What is required:
The answer is every line in the data below that contains the word "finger".

(Stored items from a collection)
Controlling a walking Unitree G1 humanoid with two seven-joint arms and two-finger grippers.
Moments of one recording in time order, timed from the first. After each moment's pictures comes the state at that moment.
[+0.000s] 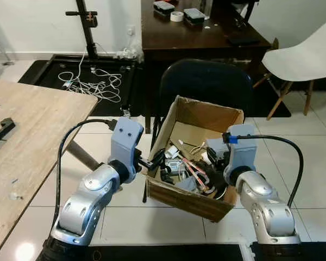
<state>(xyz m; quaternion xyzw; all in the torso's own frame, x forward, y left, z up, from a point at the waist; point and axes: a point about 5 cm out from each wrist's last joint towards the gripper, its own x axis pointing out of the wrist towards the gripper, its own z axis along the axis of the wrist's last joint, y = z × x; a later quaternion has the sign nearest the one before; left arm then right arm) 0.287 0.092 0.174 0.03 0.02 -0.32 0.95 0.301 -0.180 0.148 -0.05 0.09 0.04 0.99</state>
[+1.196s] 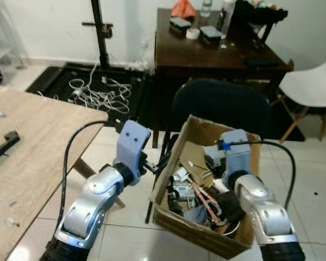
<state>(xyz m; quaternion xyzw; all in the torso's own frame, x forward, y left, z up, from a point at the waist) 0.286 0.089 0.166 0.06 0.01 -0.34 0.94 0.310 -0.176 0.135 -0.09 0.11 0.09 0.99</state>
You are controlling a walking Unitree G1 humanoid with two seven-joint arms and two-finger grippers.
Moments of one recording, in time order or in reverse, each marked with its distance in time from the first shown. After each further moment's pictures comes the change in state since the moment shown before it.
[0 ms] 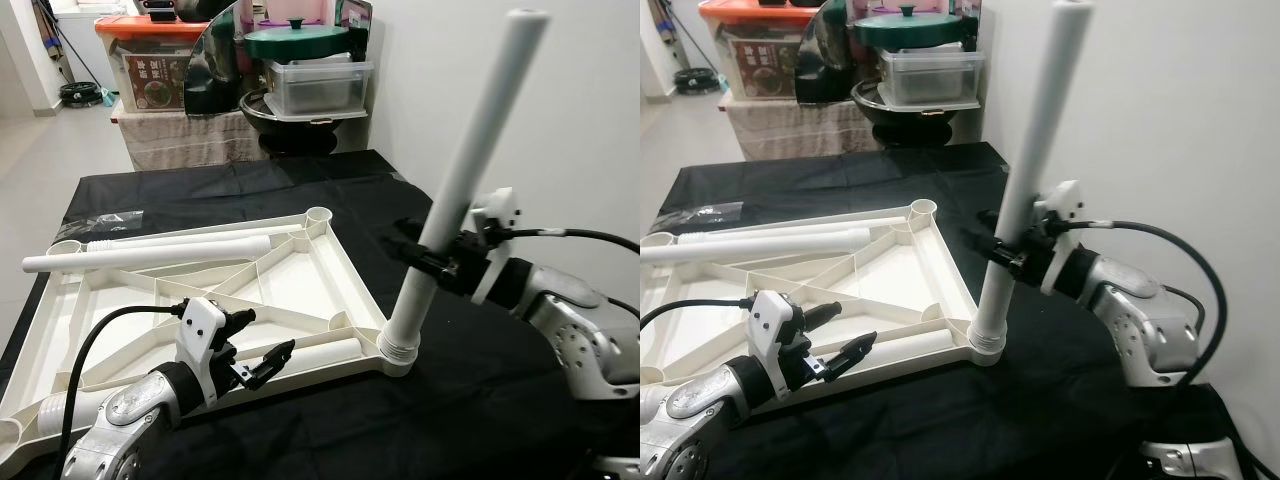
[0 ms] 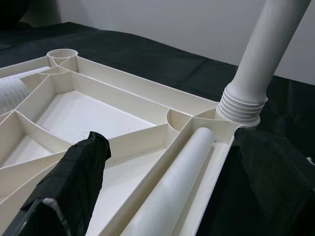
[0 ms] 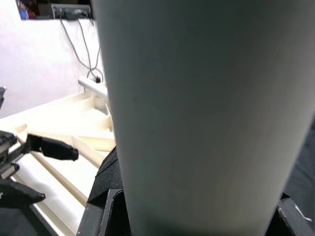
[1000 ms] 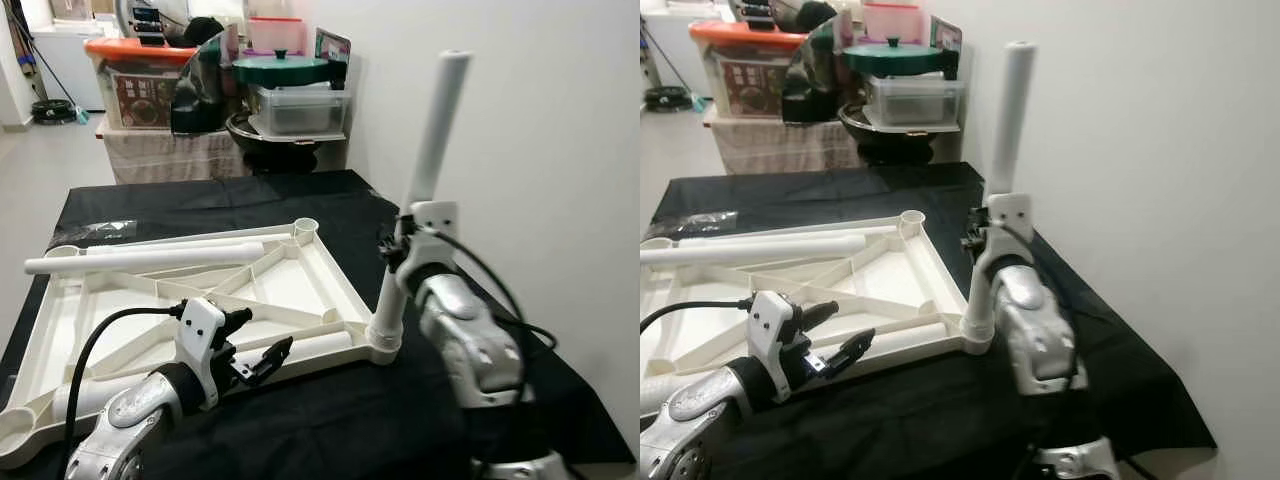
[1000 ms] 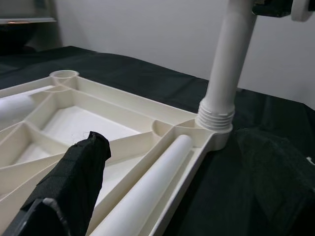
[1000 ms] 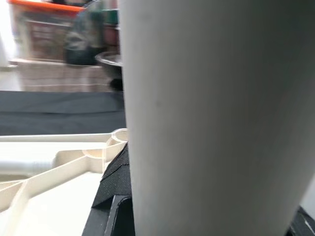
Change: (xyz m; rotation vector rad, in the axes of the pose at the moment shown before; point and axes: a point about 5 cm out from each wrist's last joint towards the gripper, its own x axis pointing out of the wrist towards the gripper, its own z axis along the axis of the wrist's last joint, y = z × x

Result of the exercise:
Controlling a walking Unitree G1 humanoid with two seven-joint arms and two-finger grippers.
You are controlling a walking Unitree G1 humanoid with two seven-joint arms and two-finger grippers.

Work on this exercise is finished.